> [Aim of the exercise] Each line from the start of the data below through the one containing "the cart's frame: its" must be reproduced exactly.

Collected data entries:
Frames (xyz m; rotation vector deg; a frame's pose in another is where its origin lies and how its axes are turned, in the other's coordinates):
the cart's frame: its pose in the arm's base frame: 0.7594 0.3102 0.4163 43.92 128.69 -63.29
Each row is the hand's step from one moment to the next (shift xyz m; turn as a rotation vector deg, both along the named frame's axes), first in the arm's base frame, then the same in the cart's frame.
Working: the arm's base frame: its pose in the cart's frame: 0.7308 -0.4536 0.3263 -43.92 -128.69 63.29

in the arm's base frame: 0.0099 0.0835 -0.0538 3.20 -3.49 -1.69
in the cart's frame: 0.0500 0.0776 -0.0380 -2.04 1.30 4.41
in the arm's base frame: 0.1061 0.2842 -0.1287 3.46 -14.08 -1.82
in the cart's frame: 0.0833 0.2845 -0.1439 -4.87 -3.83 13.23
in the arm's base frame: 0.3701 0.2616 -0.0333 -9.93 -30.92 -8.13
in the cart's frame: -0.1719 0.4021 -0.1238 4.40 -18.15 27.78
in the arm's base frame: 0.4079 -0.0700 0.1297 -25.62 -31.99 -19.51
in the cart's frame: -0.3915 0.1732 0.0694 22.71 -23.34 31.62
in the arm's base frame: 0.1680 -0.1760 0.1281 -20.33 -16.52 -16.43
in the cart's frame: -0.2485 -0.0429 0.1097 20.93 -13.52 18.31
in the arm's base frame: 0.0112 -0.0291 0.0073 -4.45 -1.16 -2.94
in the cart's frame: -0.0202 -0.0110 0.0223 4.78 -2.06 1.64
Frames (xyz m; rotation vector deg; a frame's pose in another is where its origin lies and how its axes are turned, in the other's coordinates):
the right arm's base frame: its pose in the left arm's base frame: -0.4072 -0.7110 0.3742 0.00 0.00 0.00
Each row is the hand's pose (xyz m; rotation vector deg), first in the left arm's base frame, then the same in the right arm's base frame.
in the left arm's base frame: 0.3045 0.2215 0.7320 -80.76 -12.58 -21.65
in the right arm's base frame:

> [Result below]
Frames (xyz m; rotation vector deg; a frame's pose in another is where its origin lies and how its axes are turned, in the other's coordinates):
the cart's frame: its pose in the arm's base frame: 0.7594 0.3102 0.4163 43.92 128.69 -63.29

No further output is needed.